We could, and should, talk about Qaradawi's theorizing, but I suspect that it will come down to the basic and familiar disagreements about how to interpret Islamist moderates. If you begin with the assumption that there aren't any, then literally nothing Qaradawi or anyone else says will convince you otherwise. But if you read what he actually writes, or listen to him talk - in his sermons or on al Jazeera, where he has a huge audience, so you can't say that this is just for a small, elite audience - then I would like to see where his conception of democracy doesn't hold up. It isn't "liberal democracy," as I pointedly noted, but it goes far beyond a pragmatic "let us vote because we will win."

Qaradawi isn't perfect - who is? - but is it responsible to ignore the fact that the most influential public Islamist intellectual today clearly endorses democracy and rejects extremism? Or to write about "Islamists and democracy" without once mentioning such a public figure, or any of his many like minded thinkers?

Martin Kramer

Abu Aardvark,

Qaradawi is a mixed bag, and his supposed virtues are heavily diluted. Unfortunately, unlike Abou Fadl or even Tariq Ramadan, he isn't a work in progress either. He is finished goods, and what you see is what you get.

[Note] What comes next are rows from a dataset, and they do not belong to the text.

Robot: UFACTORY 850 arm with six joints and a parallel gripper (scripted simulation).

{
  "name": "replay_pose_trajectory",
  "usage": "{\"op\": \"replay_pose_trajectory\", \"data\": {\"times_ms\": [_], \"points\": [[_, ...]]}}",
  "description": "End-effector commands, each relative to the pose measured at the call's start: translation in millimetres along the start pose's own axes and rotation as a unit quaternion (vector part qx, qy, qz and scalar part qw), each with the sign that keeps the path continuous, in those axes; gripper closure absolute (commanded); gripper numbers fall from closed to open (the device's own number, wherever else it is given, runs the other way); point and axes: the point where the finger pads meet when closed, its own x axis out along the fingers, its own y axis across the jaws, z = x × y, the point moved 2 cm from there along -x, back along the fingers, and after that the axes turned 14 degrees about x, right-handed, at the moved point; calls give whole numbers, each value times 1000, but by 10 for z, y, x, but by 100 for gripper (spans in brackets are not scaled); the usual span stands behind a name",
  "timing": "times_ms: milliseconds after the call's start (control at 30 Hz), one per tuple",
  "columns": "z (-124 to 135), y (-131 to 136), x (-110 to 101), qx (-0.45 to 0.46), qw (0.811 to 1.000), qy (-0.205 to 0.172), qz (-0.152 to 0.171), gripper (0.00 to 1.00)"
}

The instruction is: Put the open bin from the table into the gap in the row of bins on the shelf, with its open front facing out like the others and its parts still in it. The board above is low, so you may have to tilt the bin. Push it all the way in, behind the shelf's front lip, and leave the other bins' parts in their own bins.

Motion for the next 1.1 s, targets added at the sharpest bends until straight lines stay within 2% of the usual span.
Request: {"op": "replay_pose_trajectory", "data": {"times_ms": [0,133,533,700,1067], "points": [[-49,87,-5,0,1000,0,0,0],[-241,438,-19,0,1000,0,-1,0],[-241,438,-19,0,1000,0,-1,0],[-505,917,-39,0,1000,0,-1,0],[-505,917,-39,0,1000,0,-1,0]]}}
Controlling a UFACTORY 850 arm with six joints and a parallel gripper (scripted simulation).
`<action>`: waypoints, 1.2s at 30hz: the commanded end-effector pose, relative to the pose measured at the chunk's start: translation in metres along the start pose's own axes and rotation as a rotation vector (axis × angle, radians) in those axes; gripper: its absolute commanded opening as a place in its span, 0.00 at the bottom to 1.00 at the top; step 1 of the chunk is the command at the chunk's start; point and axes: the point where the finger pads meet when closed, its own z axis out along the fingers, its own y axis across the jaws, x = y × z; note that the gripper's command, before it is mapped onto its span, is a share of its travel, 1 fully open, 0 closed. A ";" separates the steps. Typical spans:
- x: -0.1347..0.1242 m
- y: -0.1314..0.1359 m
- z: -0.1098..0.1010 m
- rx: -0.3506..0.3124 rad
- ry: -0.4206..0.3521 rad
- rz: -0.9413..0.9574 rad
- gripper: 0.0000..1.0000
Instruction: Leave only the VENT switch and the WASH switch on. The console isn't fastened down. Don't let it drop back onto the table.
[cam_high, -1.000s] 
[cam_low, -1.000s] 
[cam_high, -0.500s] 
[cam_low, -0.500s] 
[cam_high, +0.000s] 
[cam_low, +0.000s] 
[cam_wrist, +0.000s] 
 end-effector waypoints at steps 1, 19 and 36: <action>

Qaradawi is vintage Muslim Brotherhood, old school, and the Brotherhood has never distinguished itself by a great attachment to democracy. (When Egypt had a bit of it, they did a splendid job undermining it.) Qaradawi wants a system tolerant enough so that the Brotherhood can flourish within it--so that people like himself won't have to move away from the Nile and out to the sand flats of Qatar. But I don't think it goes further--or deeper--than that.

In Doha in January, Richard Haass did a very good job of showing up Qaradawi as a part-timer when it comes to democracy. Now that democratization has finally gotten closer to the top of the U.S. agenda, even vis-a-vis Egypt, Qaradawi has lined up with the nay-sayers, calling it an imperialist plot. I think he's an obstacle to really deep thinking on democracy and pluralism. (Poor Abou Fadl, who has been on his receiving end, would certainly agree.) Yes, Qaradawi's immensely popular, but (God strike me for writing this), you cannot make a silk purse from a sow's ear--or a champion of democracy from a classic Muslim Brother. He's not as good as it gets. I think it could get better.

Finally, it is a bit of a problem that he gives all these interviews to Hamas media, telling everybody--men and women--to go out and kill Israelis indiscriminately. In some circles, this is just shrugged off as "cycle of violence," but it's really a very dramatic escalation, and Qaradawi has contributed his share and then some. To look the other way over that facet of his activism is somehow to legitimize it. That's why he lost his multi-entry visa to America the Golden--and he ain't gonna get it back anytime soon.